Главный избиратель все решил
16.09. 2003
Асланбек Аслаханов после разговора с Путиным принял “трудное решение” и снял свою кандидатуру на пост президента Чечни, получив за это, наверное, высокооплачиваемый пост. После разговора с Волошиным аналогичное решение принял Хусейн Джабраилов. Отстранен и третий относительно серьезный чеченский претендент Малик Сайдулаев.

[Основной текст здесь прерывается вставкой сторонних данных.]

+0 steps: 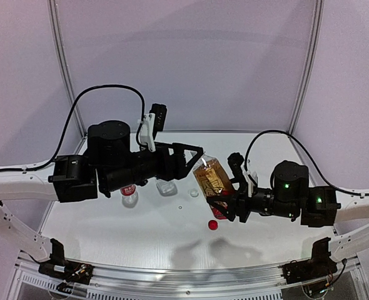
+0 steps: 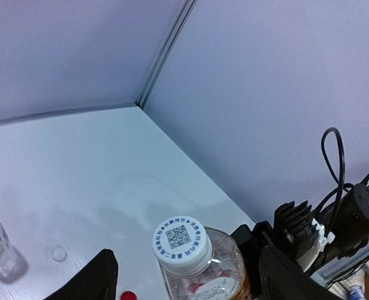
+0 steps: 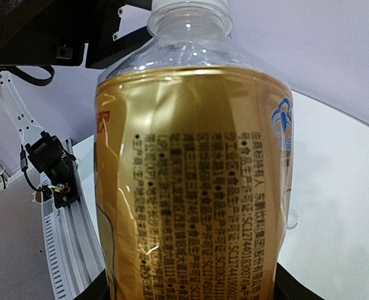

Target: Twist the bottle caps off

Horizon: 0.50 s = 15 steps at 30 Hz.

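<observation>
The amber bottle [image 1: 212, 178] with a gold label [image 3: 191, 187] is tilted above the table, and my right gripper [image 1: 225, 201] [image 3: 191, 290] is shut on its lower body. Its white cap with blue print [image 2: 181, 245] sits on the neck. My left gripper [image 1: 200, 160] [image 2: 187, 270] is open, with a finger on each side of that cap and a clear gap to both. A red cap [image 1: 213, 225] [image 2: 129, 296] lies loose on the table, and a small pale cap [image 1: 194, 193] [image 2: 59, 253] lies further back.
A clear bottle with a red label [image 1: 129, 194] stands under my left arm. Another clear bottle [image 1: 167, 187] [image 2: 0, 256] is beside it. The white table [image 1: 141, 237] is closed in by pale walls at the back and sides. A metal rail [image 1: 184, 275] runs along its near edge.
</observation>
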Each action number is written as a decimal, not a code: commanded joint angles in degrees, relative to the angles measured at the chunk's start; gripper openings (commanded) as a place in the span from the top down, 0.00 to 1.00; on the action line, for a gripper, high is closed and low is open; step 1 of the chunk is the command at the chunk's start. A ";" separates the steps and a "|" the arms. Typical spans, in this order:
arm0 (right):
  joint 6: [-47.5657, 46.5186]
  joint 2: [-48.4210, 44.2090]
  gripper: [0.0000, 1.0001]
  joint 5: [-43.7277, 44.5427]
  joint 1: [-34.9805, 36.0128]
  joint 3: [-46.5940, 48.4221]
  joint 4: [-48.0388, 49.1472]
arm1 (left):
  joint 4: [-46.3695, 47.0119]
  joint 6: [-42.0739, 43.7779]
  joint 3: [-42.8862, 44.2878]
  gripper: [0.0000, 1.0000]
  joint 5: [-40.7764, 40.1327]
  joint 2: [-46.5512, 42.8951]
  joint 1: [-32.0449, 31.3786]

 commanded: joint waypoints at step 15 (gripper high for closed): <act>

Ясно, что Кремль стремится обеспечить победу тому, кого Путин – наш главный, если уже не единственный избиратель – выбрал чеченским президентом. Но ведь это можно сделать самыми разными способами и на любом этапе. Для имитации демократического процесса, наверное, было бы лучше, если бы Кадыров победил с какими-нибудь шестьюдесятью процентами. Тем не менее выбран способ наиболее радикальный и практически делающий бессмысленной предвыборную борьбу. Почему же Кремль пошел по этому пути?
Очевидно, Путин и его окружение боятся не просто того, что они не смогут провести Кадырова, а самой ситуации споров и взаимных обвинений кандидатов и их сторонников, в ходе которых они просто не могли бы не касаться больных тем (а в Чечне все темы – “больные”), не “наговорить лишнего” и не взбудоражить народ. Они боятся, что у чеченцев так много протестной энергии, что если они смогут говорить без страха и даже действительно поверят, что от их голосования что-то зависит, последствия могут быть “непредсказуемыми”. Если в “стене безальтернативности” останутся хоть какие-то щели, в них может хлынуть поток чеченского сепаратизма и разрушить всю стену. Так же (с поправками на национальное своеобразие), как это в свое время произошло в советской Прибалтике.
Но как Прибалтика была “особой”, но частью СССР, так и Чечня – часть России. Свободные выборы президента Чечни могли бы взбудоражить всю Россию. И наоборот, теперешние чеченские выборы – модель выборов для России. Кремль не просто хочет победы своих кандидатов, он хочет, чтобы выборы вообще не нарушали спокойствия в стране, проходили легко и незаметно и “не мешали работать”. Вводя новые правила работы масс-медиа по освещению выборов, он стремится заделать все щели, в которые могут пролезть спонтанные народные чувства.
На путь превращения выборов в фикцию и ритуал мы встали с 1991 года, когда после беловежских соглашений победа оппозиции стала смертельно опасной и абсолютно недопустимой для власти перспективой. И сойти с этого пути мы уже не можем. Есть только одна дорога – вперед. Но чем более безальтернативными становятся выборы, тем больше накапливается подавленной общественной энергии, которая ищет выхода. И тем опаснее становятся все трещины и щели, через которые она может вырваться. Поэтому каждые следующие выборы должны быть более безальтернативны, чем предыдущие (в 2004 году Путин должен получить больше, чем в 2000-м).
Везде, во всех аспектах мы на новом витке спирали повторяем логику эволюции предшествующей формы российской безальтернативной власти. Советская власть, изначально не допускавшая возможность своего ухода, тем не менее вначале допускала даже ограниченную многопартийность и относительную свободу слова, а внутрипартийная демократия была вполне реальной. В конце же стало невозможным даже крохотное отступление от абсолютно ритуализированных процедур, стопроцентных голосований “за” и согласованных текстов выступлений. А в самом конце, когда власть решилась сойти с этого пути, было уже поздно, и первые советские свободные выборы стали последними.
Подавляя всякую спонтанность, альтернативность и непредсказуемость, власть делает неизбежным их возвращение в тысячекратно усиленном виде. Что накапливается в Чечне – более или менее ясно. Могут быть самые разные варианты развития событий, но при любом варианте через 20 – 30 лет чеченские парни и девушки будут назначать свидания на углу проспекта Дудаева и бульвара Масхадова. Что накапливается в России – значительно менее ясно. Но то, что раньше или позже теперешние российские спокойствие и безальтернативность сменятся полной непредсказуемостью, сомнений не вызывает.